11. The knowledge graph retrieval method according to claim 9, characterized in that, Also includes: For each document fragment in the retrieved information, a knowledge graph relevance score is calculated for that document fragment. The knowledge graph relevance score is obtained by weighted summation of entity coverage score, relational relevance score, and proximity decay coefficient. The entity coverage score is the proportion of the number of extended entities contained in the document fragment to the preset total number of extended entities. The relational relevance score is calculated by logarithmically scaling the number of hits of candidate relation data associated with the document fragment. The proximity decay coefficient is determined based on the iteration round from which the document fragment originates, wherein the earlier the iteration round, the larger the proximity decay coefficient. The query type factor is determined based on the query complexity type corresponding to the natural language question, and the coverage factor is calculated using a smoothing function based on the entity coverage score. The preset basic knowledge graph weight, the query type factor, and the coverage factor are multiplied together to obtain the dynamic knowledge graph weight. For each document fragment in the retrieved information, the similarity score of the document fragment is multiplied by the target difference to obtain a first product; and the knowledge graph relevance score is multiplied by the dynamic knowledge graph weight to obtain a second product; the sum of the first product and the second product is used as the final score of the document fragment; wherein, the target difference is 1 minus the difference of the dynamic knowledge graph weight; The document fragments are sorted in descending order according to the final score to obtain a sorted list of document fragments. The sorted list of document fragments is then output as the target retrieval result for the natural language question.

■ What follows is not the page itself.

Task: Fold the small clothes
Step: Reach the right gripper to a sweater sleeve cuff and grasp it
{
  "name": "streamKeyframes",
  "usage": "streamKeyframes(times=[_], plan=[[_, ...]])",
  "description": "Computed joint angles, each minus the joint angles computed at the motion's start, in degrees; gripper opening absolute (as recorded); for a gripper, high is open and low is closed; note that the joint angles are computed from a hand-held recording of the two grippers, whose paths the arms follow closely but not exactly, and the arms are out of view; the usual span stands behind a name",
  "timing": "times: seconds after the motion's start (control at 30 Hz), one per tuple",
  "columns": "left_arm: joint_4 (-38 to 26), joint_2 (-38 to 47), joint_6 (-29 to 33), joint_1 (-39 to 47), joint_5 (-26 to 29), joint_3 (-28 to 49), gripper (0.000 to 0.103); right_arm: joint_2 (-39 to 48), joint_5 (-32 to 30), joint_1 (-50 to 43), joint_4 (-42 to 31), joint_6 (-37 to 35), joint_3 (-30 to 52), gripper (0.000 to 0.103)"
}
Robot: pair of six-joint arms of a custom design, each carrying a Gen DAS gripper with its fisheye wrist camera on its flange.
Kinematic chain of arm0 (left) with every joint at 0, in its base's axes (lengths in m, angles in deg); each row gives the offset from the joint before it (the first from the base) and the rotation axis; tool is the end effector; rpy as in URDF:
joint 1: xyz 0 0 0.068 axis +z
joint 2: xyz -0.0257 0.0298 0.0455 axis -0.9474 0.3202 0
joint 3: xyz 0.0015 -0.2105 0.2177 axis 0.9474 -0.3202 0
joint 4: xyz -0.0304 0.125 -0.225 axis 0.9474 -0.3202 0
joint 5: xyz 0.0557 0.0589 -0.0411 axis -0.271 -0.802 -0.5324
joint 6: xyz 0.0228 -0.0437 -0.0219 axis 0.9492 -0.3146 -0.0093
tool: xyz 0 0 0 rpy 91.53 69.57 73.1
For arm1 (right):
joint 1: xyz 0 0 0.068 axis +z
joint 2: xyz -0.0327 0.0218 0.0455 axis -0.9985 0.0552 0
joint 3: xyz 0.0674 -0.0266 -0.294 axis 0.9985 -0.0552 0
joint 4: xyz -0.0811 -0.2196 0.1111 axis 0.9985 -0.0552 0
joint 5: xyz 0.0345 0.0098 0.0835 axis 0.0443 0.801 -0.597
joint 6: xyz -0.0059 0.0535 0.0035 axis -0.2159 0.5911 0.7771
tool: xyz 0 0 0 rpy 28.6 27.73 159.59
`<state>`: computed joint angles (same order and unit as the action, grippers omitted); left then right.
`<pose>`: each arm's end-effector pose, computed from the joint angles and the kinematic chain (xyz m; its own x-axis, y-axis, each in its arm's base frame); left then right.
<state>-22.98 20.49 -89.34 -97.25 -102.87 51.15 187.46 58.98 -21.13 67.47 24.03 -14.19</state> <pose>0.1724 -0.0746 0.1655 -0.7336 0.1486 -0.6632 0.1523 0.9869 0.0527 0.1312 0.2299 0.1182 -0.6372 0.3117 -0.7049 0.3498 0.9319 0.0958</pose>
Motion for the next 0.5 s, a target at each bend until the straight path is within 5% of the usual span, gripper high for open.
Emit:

12. An electronic device comprising a memory, a processor, and a computer program stored in the memory and executable on the processor, characterized in that, When the processor executes the computer program, it implements the knowledge graph retrieval method as described in any one of claims 1 to 11.

13. A computer-readable storage medium having a computer program stored thereon, characterized in that, When executed by a processor, the computer program implements the knowledge graph retrieval method as described in any one of claims 1 to 11.

14. A computer program product, comprising a computer program, characterized in that, When executed by a processor, the computer program implements the knowledge graph retrieval method as described in any one of claims 1 to 11.